• [TRY IT]: Your answer should be the lines of the material that include the word "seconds".

##### DATA EXCERPTS

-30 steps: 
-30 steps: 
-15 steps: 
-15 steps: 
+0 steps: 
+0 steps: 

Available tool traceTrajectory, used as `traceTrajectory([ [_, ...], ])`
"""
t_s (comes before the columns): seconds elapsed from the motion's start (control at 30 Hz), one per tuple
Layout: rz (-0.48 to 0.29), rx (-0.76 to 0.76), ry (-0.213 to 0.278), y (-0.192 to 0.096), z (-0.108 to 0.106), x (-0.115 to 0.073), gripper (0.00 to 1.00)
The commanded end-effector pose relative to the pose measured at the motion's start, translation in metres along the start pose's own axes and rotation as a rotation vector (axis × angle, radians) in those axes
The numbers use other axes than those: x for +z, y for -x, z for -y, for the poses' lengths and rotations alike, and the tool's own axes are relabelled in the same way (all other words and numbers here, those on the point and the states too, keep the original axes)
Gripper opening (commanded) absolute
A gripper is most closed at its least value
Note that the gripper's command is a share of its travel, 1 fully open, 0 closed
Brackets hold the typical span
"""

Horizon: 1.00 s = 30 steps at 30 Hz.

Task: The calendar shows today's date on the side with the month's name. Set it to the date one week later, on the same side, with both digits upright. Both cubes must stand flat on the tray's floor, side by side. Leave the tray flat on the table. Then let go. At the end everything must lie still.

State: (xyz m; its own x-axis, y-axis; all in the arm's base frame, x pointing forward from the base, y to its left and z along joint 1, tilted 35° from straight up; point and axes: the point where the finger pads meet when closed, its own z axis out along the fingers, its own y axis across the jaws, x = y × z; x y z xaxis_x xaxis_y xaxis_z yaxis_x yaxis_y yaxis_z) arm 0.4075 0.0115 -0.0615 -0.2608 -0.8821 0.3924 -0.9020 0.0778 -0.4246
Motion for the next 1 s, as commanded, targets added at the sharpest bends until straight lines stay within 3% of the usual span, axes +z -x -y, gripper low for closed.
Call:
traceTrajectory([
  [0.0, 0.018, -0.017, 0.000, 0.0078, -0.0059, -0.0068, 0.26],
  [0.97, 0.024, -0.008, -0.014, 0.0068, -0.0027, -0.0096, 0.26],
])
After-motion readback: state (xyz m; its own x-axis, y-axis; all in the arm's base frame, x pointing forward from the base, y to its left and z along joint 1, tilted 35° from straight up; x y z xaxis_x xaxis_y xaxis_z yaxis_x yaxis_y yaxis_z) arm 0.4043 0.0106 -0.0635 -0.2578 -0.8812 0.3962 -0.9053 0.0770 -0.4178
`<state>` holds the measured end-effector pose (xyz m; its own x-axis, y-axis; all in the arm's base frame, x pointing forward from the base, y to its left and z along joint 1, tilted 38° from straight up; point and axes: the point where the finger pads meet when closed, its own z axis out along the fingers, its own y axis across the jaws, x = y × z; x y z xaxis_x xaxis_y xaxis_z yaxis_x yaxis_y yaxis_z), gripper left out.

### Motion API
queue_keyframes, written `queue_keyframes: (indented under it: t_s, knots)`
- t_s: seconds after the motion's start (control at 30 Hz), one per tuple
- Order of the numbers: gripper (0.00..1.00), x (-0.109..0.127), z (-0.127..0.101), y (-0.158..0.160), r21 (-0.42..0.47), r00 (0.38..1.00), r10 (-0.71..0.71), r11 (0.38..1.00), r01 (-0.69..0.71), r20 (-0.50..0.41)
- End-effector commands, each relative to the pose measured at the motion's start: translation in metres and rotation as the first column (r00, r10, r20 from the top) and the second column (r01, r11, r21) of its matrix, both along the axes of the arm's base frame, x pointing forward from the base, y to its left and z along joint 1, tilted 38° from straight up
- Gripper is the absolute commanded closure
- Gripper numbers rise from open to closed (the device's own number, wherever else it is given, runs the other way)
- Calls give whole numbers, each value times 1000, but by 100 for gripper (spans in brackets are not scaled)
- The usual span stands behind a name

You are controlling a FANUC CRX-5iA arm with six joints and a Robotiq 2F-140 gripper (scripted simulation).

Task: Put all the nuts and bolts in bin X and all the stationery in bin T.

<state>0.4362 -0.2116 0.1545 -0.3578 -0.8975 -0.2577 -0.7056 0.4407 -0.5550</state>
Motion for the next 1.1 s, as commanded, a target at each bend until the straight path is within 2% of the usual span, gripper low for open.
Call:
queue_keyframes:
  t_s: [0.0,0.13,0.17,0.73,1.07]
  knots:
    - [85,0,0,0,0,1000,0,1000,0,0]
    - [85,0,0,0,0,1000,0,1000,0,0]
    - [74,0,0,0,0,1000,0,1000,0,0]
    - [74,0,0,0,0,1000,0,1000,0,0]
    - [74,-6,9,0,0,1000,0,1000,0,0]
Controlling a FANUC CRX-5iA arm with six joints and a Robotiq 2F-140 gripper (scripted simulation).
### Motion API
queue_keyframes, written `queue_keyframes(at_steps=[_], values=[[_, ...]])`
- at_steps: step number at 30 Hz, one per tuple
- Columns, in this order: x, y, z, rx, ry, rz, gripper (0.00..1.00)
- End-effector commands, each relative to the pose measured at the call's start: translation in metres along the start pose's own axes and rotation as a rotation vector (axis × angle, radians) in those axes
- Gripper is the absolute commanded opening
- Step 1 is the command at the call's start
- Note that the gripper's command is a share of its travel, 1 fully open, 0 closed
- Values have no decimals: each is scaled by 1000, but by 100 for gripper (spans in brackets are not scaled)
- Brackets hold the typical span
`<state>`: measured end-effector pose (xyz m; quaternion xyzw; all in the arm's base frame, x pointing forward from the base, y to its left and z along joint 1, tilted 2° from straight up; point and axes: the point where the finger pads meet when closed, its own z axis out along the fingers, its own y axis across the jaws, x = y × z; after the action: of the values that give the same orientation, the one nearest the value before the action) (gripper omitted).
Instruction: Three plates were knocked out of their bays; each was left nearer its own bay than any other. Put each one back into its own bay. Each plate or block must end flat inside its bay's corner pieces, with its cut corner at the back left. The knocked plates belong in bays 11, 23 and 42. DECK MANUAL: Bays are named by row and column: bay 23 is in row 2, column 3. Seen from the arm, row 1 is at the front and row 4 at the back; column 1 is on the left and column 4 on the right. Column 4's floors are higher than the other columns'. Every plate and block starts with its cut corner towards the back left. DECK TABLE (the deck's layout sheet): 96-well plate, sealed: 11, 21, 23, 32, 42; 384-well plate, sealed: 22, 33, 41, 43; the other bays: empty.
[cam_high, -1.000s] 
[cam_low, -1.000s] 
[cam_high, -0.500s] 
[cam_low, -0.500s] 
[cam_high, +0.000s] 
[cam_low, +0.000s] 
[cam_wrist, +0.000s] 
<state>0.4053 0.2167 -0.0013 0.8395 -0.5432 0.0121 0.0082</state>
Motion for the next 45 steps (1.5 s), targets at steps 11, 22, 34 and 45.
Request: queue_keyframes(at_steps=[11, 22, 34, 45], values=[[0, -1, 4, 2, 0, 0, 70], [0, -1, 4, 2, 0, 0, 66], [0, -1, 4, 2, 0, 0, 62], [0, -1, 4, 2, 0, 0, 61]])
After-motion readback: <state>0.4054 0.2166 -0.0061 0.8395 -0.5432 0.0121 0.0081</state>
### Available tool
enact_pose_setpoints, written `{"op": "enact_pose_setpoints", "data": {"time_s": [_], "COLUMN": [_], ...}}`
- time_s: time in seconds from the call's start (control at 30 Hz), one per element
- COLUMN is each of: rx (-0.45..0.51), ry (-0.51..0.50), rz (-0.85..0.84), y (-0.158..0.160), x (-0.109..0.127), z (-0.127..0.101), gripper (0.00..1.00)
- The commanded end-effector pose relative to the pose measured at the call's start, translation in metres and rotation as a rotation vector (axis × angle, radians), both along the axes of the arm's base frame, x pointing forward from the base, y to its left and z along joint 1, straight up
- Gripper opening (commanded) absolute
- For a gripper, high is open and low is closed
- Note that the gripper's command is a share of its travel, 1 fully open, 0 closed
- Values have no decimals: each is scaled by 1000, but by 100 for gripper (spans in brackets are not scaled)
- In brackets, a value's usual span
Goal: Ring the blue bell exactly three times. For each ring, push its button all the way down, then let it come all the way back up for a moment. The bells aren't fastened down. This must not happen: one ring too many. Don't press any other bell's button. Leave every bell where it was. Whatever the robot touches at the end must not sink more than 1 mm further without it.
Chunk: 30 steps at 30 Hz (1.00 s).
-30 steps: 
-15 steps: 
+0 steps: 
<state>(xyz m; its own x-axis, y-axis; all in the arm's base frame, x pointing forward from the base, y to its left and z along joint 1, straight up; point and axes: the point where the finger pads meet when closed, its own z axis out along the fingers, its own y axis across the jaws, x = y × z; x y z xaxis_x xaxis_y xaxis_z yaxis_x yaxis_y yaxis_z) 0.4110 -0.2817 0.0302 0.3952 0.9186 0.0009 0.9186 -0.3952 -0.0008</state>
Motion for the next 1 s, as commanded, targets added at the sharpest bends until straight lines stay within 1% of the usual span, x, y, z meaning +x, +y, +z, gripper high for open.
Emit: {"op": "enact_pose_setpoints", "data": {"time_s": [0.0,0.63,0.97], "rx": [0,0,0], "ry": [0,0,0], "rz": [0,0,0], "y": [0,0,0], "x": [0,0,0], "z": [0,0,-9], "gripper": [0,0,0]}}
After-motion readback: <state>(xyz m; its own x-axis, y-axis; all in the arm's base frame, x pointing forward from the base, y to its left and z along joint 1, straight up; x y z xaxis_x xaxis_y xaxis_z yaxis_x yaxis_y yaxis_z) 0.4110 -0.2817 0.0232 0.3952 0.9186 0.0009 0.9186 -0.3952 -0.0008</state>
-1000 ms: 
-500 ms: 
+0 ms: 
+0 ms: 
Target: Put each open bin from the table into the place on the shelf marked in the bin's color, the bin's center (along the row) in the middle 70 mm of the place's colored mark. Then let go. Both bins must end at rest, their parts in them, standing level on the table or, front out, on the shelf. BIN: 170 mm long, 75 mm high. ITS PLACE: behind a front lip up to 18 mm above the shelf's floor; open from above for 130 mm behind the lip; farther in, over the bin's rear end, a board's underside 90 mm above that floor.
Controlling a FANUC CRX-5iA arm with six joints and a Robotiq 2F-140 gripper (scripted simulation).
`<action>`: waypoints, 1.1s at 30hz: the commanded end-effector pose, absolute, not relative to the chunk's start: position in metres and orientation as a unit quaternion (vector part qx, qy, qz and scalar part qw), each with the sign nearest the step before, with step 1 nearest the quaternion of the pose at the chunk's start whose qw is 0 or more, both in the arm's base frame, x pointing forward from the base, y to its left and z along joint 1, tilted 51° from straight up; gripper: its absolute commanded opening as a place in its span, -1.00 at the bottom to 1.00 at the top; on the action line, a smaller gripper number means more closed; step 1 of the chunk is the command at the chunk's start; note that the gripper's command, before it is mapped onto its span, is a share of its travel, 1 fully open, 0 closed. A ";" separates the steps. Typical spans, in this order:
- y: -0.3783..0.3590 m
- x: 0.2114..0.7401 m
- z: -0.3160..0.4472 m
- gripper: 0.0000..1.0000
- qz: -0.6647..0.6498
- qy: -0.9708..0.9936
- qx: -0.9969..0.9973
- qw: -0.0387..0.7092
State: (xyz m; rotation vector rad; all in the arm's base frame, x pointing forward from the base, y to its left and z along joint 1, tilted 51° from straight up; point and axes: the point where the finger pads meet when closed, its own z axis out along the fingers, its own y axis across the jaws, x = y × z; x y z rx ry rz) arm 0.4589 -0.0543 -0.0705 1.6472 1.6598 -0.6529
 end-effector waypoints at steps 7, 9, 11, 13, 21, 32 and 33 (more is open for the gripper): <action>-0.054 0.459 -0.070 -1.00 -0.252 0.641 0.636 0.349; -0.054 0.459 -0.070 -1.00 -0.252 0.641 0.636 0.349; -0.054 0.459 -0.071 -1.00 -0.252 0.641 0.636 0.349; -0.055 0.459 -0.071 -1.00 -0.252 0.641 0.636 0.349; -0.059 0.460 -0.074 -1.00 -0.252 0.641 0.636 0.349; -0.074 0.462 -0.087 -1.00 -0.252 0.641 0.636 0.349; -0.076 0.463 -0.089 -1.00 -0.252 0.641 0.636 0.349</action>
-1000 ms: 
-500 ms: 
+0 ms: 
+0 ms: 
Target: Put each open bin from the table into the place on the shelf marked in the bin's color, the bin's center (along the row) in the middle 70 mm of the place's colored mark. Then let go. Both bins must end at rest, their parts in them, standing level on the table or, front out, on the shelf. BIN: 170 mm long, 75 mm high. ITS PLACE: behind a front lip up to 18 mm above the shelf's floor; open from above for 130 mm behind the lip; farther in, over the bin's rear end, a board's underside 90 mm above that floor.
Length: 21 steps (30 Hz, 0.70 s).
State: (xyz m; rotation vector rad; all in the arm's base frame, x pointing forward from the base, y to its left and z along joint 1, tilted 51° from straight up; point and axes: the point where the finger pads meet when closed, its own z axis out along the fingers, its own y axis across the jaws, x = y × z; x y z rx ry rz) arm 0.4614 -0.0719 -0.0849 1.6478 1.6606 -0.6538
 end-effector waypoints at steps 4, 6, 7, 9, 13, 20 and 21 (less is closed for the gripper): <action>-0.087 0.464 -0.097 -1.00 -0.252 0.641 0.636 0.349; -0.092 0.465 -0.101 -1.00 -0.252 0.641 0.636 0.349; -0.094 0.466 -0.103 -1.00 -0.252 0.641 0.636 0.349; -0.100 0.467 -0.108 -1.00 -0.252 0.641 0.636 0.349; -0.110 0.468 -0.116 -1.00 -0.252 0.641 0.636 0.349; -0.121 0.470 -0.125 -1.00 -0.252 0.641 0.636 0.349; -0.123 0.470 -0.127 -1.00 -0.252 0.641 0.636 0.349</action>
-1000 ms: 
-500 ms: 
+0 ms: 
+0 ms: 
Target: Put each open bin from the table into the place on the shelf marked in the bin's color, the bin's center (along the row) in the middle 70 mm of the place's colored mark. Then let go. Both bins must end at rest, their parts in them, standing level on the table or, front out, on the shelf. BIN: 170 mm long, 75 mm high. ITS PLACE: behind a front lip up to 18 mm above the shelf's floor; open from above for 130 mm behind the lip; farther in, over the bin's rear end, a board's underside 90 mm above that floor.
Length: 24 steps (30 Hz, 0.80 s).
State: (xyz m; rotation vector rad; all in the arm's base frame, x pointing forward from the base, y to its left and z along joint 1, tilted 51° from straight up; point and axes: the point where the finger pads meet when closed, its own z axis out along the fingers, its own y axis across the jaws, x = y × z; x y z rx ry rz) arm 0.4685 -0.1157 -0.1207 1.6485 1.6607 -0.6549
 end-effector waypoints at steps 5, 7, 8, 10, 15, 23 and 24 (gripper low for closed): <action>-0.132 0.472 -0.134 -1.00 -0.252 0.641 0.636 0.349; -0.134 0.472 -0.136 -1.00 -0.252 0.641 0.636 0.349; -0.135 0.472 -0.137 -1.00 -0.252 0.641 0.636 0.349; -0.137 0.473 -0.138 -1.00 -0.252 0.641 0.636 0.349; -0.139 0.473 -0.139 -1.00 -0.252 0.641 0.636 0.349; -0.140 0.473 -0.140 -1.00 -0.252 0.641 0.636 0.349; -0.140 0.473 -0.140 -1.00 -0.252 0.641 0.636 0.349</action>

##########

• [OUTPUT OF THE EXERCISE]:
t_s (comes before the columns): seconds elapsed from the motion's start (control at 30 Hz), one per tuple
- t_s: seconds after the motion's start (control at 30 Hz), one per tuple
- time_s: time in seconds from the call's start (control at 30 Hz), one per element

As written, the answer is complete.